Interestingly, "Eric Ries, defined an MVP as that version of a new product which allows a team to collect the maximum amount of validated learning about customers with the least effort", which sounds a lot like Agile thinking (not suprising as this quote comes from the Agile Aliance website).
Yet, the definition and application of an MVP most of us are used to, says "A minimum viable product, or MVP, is a product with enough features to attract early-adopter customers and validate a product idea early in the product development cycle."
This approach keeps adding features until it "works" or it is "validated". So this approach isn't really sure about their value? It somehow believes that their "value" is achieved when an unknown numbers of features are built?

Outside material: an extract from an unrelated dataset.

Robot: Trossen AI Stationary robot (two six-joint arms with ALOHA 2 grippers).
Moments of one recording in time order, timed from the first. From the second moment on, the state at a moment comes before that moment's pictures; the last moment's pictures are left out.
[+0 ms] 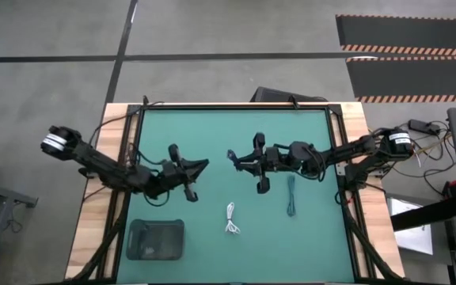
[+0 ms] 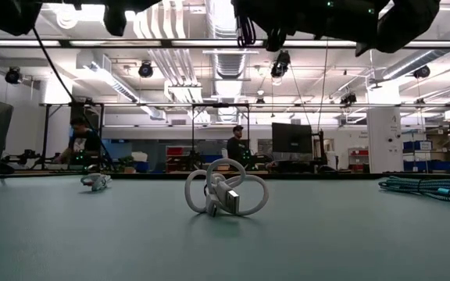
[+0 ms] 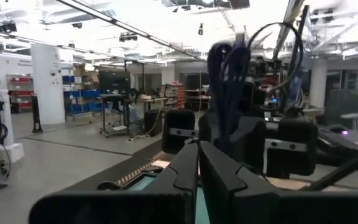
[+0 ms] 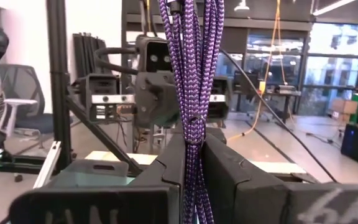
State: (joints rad) left arm -0.36 1.28 0.52 1.13 -0.73 0.20; right arm 0.01 1.52 0.69 1.04 -0.09 -0.06
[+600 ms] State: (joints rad) left arm -0.32 1.32 0.55 1.15 -0.50 0.19; right arm 0.04 1.62 0.69 1.19 -0.09 -0.06
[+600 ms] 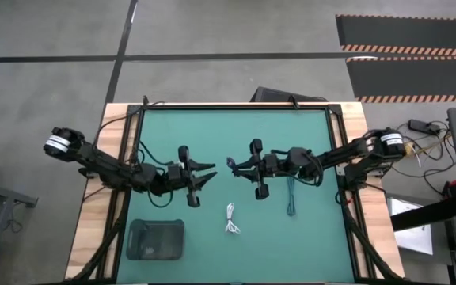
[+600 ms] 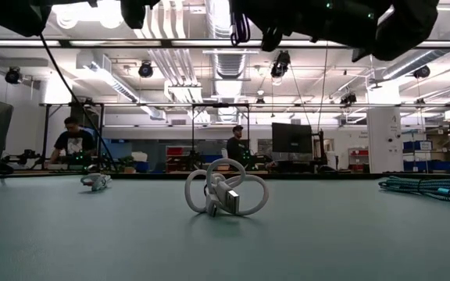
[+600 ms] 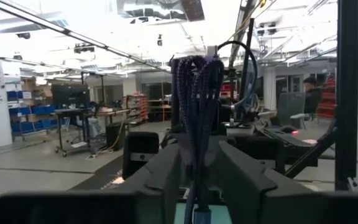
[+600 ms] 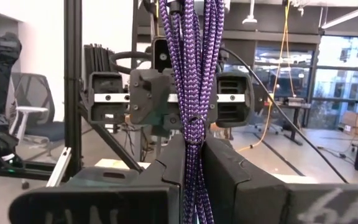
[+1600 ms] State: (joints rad) left arm -0.28 1.39 0.59 1.15 -0.46 0.16; right arm 0.04 1.75 0.81 1.23 -0.14 -0.06
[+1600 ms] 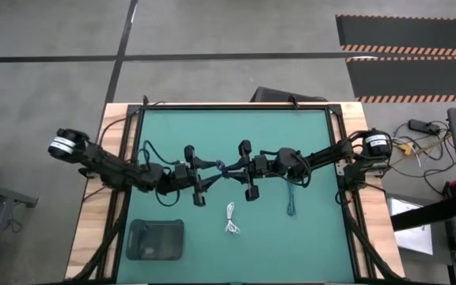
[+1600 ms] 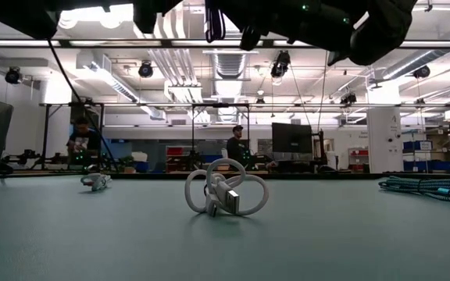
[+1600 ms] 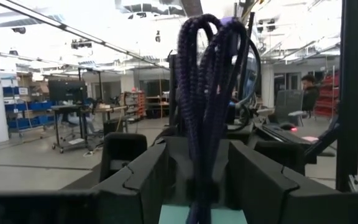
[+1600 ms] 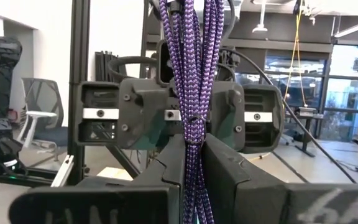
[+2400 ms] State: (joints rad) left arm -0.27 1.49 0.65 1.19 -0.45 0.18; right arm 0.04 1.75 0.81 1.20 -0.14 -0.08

Features constitute their value, and therefore it is no wonder that their product's targets are set by features launched and hoping it pushes the needle on signups and usage. An increase in signups and usage should theoretically result in an increase of money flowing in and therefore validates the unknown "value".
This sounds a lot like investors' money that flow in (because they believe you have potential), until it suddenly stops.
How would a business and its processes look like if we put people (potential users/customers) at the center of the complete business' thinking? That would mean that not only should support put people's success as their marker for success, but also business, design, development, product & marketing.
Yes, you might have noticed that design (UI/UX) is still on the wrong side of the line. If you don't understand why, then you haven't realised point 7 yet. Look at all six realisations again and start with "There is Opportunity".
In context of the "problem" you are trying to solve, have you asked yourself "Why is this a problem?" Have you considered why do people want to solve this problem? What value they receive from solving this "problem" and does this "value" correlate with the "value they need"? But more importantly, "Is this value sustainable?" If it isn't, neither is your business.
Start with the value and ask yourself: "What is the minimum value I can add?" in order to test your startup's business hypothesis for product value.